Dass sich der Niedergang bereits früh ankündigte, zeigt mir Hans Leisen an Veränderungen der Bautechnik: Irgendwann ging den Khmer-Handwerkern die Sorgfalt verloren. Auch sieht man an so genannten Spolien, wieder verwendeten Steinen, dass ältere Tempel als Steinbrüche herhalten mussten.

Was war geschehen? Im 13. Jahrhundert wenden sich die Khmer dem Theravada-Buddhismus zu. Diese religiöse Neuorientierung der Könige und des Volkes verändert die geistige Grundhaltung fundamental. Der Theravada-Buddhismus lehrt "Selbst-Erleuchtung" und die Abkehr von weltlichen Dingen.

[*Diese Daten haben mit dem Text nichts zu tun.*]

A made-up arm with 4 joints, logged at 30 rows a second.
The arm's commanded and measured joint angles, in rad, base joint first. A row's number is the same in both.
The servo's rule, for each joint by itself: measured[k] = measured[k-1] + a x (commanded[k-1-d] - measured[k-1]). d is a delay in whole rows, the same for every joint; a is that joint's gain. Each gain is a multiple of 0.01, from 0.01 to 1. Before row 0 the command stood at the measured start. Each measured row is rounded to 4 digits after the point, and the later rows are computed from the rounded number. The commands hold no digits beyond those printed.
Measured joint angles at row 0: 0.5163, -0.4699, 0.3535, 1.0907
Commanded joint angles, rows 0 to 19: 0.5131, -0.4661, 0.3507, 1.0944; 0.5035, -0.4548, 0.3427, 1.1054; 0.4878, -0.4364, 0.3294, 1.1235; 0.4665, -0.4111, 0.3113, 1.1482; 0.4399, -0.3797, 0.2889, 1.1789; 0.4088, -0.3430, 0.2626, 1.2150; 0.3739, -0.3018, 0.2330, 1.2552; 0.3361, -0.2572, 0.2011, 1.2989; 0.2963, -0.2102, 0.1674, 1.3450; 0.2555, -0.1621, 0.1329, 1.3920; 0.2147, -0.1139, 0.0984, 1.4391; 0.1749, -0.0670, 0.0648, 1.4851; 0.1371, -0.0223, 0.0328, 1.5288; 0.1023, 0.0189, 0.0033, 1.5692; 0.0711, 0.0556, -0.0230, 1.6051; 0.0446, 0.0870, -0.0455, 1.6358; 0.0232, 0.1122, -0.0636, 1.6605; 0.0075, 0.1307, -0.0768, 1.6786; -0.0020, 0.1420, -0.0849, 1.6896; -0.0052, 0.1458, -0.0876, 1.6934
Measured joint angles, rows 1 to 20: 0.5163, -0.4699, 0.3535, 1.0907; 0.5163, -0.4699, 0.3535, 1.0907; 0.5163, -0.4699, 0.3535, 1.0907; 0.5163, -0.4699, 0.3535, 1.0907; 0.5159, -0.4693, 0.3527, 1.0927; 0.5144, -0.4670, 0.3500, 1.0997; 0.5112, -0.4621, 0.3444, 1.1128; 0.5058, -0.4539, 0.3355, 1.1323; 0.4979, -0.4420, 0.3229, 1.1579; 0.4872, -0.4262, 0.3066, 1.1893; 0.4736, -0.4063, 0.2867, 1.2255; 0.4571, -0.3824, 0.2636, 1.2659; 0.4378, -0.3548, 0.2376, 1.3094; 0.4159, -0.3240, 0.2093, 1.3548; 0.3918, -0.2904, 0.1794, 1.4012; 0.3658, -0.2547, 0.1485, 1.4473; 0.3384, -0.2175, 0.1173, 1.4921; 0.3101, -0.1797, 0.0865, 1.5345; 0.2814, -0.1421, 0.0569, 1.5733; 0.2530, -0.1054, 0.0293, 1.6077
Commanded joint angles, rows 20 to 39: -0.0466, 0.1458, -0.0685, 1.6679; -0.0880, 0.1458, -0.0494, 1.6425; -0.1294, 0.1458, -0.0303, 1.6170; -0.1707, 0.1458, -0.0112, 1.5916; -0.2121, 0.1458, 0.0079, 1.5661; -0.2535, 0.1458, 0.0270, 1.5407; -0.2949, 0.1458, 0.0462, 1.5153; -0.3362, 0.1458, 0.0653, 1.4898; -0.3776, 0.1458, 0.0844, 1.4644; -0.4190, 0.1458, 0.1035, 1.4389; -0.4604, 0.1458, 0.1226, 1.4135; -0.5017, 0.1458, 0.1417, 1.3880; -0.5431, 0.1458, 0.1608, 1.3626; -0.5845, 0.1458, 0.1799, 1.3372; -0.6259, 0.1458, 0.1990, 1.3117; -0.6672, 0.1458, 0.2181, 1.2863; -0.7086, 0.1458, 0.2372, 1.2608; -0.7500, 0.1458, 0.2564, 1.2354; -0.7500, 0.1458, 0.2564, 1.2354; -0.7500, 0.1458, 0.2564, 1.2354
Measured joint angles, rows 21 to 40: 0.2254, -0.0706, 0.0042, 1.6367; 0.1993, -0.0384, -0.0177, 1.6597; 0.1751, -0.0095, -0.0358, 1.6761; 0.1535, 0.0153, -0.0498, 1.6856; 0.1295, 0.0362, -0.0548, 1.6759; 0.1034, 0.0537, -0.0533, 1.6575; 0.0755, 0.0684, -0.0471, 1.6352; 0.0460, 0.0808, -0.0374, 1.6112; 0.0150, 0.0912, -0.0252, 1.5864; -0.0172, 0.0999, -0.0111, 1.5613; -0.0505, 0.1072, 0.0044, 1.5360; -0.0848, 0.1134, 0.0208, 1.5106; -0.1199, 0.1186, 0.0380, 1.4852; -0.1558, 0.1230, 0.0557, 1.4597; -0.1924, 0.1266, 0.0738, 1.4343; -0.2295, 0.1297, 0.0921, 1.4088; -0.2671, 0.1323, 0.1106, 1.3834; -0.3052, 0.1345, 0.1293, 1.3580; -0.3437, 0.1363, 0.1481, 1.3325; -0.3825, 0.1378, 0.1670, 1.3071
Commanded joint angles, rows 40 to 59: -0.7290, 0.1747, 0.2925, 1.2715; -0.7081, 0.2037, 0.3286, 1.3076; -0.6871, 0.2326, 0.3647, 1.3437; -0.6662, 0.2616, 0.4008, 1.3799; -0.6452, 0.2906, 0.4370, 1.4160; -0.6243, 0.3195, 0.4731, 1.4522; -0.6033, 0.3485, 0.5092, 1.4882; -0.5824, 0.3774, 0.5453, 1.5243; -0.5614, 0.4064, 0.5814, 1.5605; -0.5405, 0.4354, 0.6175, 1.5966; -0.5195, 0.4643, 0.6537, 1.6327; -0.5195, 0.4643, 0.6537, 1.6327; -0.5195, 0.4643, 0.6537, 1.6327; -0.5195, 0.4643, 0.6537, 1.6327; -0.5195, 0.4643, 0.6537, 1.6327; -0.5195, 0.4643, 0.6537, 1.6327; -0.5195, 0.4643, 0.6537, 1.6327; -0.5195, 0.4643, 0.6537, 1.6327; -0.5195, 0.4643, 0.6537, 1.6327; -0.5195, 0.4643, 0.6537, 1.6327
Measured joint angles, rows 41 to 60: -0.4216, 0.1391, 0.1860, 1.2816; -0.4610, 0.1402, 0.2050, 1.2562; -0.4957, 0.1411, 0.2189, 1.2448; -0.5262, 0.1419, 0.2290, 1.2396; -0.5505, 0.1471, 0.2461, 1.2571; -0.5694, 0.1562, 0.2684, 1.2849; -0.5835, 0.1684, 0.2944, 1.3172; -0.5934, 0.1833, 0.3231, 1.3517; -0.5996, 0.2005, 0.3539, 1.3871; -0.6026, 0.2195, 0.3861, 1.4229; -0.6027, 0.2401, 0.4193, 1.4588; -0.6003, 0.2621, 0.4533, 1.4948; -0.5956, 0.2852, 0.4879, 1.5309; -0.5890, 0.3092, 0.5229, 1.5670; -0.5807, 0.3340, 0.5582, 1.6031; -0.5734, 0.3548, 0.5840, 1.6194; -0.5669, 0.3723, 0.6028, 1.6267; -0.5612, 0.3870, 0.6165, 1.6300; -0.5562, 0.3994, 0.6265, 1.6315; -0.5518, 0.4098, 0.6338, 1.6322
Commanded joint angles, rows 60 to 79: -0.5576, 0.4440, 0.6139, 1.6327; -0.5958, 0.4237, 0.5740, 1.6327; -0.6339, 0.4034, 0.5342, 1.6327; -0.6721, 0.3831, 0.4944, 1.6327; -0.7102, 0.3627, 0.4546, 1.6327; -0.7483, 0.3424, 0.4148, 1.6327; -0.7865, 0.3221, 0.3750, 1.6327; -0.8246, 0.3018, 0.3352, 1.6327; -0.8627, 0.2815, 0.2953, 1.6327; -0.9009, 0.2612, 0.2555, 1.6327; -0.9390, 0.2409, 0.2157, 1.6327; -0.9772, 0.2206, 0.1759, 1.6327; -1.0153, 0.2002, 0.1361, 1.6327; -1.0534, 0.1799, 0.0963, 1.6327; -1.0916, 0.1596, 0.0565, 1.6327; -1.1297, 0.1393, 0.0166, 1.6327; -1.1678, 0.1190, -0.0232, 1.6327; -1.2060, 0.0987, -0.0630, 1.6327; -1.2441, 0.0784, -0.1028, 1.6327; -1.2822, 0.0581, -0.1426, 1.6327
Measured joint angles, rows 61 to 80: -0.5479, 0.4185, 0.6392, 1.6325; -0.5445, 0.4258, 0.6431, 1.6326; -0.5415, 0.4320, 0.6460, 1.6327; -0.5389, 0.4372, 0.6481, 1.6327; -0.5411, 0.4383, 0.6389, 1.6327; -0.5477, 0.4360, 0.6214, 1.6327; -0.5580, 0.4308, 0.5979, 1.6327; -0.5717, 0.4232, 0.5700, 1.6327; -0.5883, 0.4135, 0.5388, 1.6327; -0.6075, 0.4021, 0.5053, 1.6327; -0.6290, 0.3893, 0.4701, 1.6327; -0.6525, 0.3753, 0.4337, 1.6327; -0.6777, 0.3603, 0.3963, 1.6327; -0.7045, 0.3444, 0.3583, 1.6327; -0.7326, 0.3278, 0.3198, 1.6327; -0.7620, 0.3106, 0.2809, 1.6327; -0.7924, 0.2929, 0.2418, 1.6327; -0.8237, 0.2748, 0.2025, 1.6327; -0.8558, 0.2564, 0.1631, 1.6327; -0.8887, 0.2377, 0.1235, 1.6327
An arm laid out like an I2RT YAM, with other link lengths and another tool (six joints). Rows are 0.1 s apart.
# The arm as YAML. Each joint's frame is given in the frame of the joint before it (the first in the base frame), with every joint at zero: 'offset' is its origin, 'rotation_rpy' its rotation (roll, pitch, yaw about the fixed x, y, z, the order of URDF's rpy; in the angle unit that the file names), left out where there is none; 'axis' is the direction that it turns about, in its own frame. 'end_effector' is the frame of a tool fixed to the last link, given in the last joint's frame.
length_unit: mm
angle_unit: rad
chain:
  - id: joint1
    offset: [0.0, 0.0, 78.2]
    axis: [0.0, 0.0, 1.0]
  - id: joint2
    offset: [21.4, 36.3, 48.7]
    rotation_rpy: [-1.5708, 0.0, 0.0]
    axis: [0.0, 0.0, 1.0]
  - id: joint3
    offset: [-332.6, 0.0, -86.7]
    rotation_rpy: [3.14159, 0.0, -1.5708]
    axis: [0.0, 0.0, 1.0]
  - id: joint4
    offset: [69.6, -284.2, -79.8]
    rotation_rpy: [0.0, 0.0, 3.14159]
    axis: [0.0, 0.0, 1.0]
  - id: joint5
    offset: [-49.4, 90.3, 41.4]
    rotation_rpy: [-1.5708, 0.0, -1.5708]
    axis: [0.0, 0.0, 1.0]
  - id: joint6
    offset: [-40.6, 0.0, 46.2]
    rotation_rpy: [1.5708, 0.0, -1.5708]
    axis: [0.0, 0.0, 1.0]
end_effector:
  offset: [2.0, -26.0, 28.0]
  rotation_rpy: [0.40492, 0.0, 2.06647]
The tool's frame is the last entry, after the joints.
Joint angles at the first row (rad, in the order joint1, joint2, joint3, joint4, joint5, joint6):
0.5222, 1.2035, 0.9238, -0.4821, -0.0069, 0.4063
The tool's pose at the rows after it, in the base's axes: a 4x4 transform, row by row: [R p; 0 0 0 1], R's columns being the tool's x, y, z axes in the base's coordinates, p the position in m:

Auch wird in der neuen Religionslehre die Funktion eines "Gott-Königs" in Frage gestellt. Die nachlassende Verehrung für den Monarchen geht einher mit dem Unwillen, ihm weiterhin Frondienste zu leisten, insbesondere das Wassersystem zu unterhalten. Die Folge: Die Kanäle versanden, die Felder verdorren. Und nun wittern die Thais ihre Chance. Seit fast 150 Jahren auf ständigem Vormarsch, entreißen sie den Khmer Stück für Stück ihr Land. Der Staat wird arm und zerfällt.

Was bleibt, ist das Vermächtnis der Khmer-Zivilisation an die Welt: die herausragende Architektur und die exzellenten Bildhauerarbeiten. Doch der natürliche Zerfall macht auch vor überragenden Kulturzeugnissen nicht Halt. Wenn man etwas lernt an diesem Ort, dann ist es Demut – vor der Größe menschlichen Schaffens, aber auch vor seiner Vergänglichkeit.